4. O insucesso garantido

Durante o primeiro ciclo do ensino básico, seja no início ou no fim, a
experiência dos professores permite detectar situações de insucesso
garantido entre os alunos. Os professores podem identificar estas
situações, nos casos mais graves podem-nas referenciar a outras
entidades (uma CPCJ, por exemplo), mas, na prática, o resultado é
quase sempre o insucesso. No segundo e terceiro ciclos, também se
conseguem identificar rapidamente situações em que se antevê o
insucesso garantido. Há quem se "mande aos arames" ao ler estas
coisas, culpando os professores - ao bom jeito da senhora ministra e
dos seus secretários - por não fazerem nada para contrariar e inverter
a situação. Pois bem, assim sendo, vamos a um exemplo. Um aluno vive
numa família onde a violência gratuita, o achincalhar dos outros, a
agressão verbal, a linguagem ofensiva e rica em palavrões, e o
desprezo pelo conhecimento e pela cultura compõem o dia-a-dia. Para
além de um ambiente familiar hostil à serenidade necessária ao estudo,
este aluno leva consigo, para a sala de aula, um reboliço mental que
não lhe dá margem de manobra para aprender o mesmo que os outros.

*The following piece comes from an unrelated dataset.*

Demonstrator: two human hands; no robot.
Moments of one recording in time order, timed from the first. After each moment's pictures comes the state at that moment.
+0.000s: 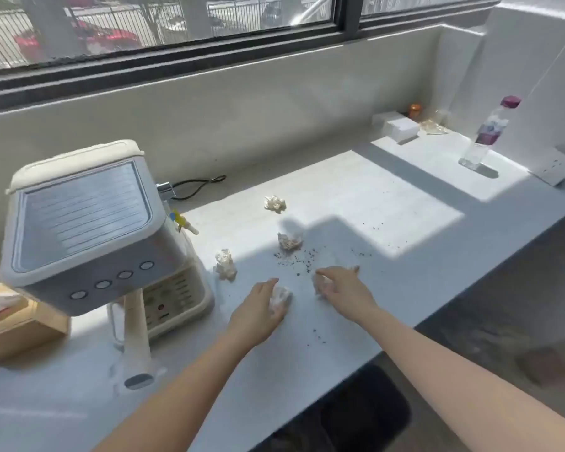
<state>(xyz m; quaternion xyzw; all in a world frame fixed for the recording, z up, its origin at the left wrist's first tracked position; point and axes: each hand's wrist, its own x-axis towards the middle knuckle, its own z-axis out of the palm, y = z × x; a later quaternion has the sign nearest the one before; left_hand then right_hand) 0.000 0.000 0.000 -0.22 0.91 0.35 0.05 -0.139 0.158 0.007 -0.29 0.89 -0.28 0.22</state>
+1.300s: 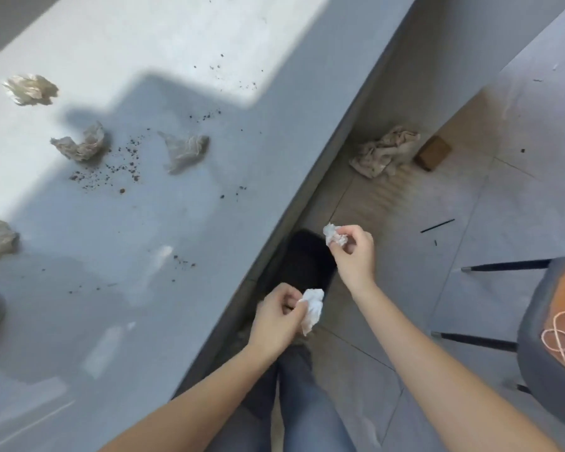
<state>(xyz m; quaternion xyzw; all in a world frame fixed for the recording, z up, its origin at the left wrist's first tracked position) 0.016 0.207 -0.135 -0.17 0.76 0.57 0.25 -0.070 0.358 -0.162 0.23 0.82 -0.52 0.05</state>
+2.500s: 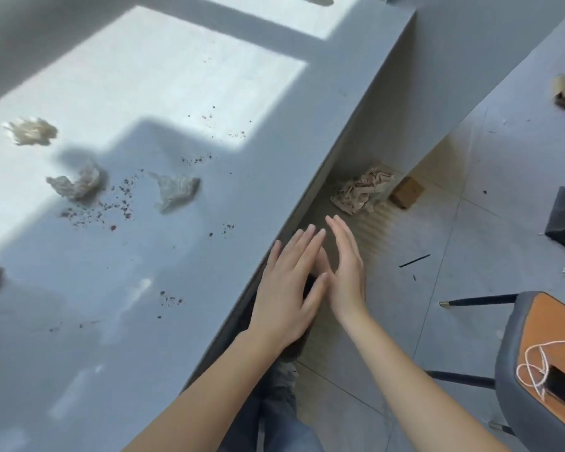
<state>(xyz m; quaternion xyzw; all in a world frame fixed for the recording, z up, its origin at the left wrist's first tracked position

Quando falamos de igualdades e direitos, este aluno fica, obviamente,
de fora. Uma aluna de seis anos vive numa família em que o pai lhe dá
pontapés na cabeça e um familiar do sexo masculino tem autorização
para abusar sexualmente dela, partilhando frequentemente a mesma cama.

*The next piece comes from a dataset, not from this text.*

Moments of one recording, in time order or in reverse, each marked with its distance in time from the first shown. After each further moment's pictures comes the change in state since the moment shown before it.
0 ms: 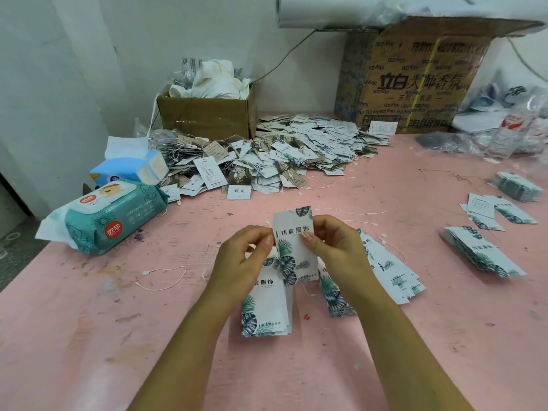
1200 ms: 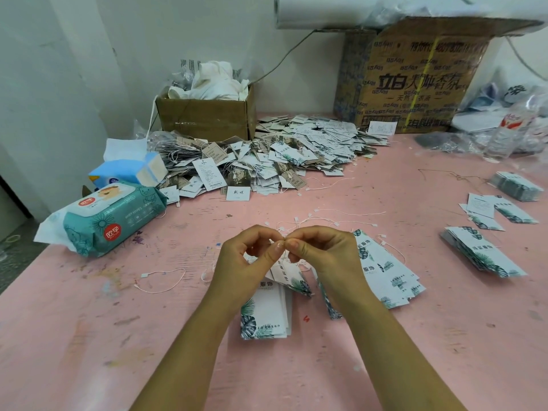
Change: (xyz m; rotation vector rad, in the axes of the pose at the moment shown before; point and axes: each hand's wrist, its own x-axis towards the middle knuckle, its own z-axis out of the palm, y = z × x) left_hand -0.003 0.004 0.002 -0.121 0.015 0.088; right_hand -0.010 -0.008 0.015 0.156 -0.012 -0.053
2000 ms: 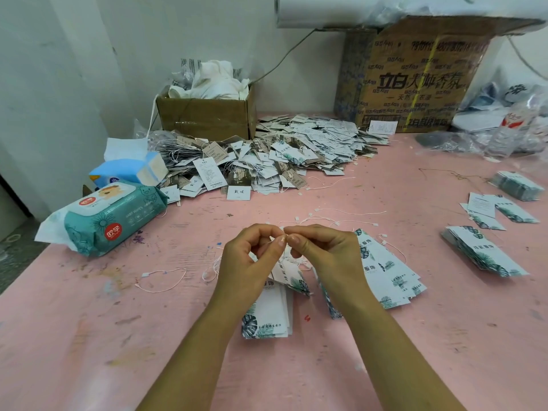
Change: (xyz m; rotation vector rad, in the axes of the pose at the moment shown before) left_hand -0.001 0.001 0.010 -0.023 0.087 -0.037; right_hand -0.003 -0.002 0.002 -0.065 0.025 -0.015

As conversas à mesa e pela casa abordam o sexo de forma gratuita e a
menina assiste a filmes pornográficos na presença da família. Na
escola, o comportamento é do mais instável, oscilando entre a ternura
e a agressão verbal e física. A CPCJ pouco pode fazer, pelo que o
destino desta garota será, invariavelmente, o insucesso. Com o devido
prejuízo para os alunos que tiverem o azar de a ter na turma. Não tão
graves, são alunos que já descobriram que são eles que mandam nos
pais. Ou que os pais, afinal, pouco se importam com os seus resultados
escolares. Enfim. Diagnosticam-se os problemas, mas o Estado não dá
soluções. Porque, convenhamos, e deixemos de fora os lirismos, na
maior parte das vezes o problema do insucesso reside em casa, onde a
escola pouca ou nenhuma influência tem. Quantos são estes alunos?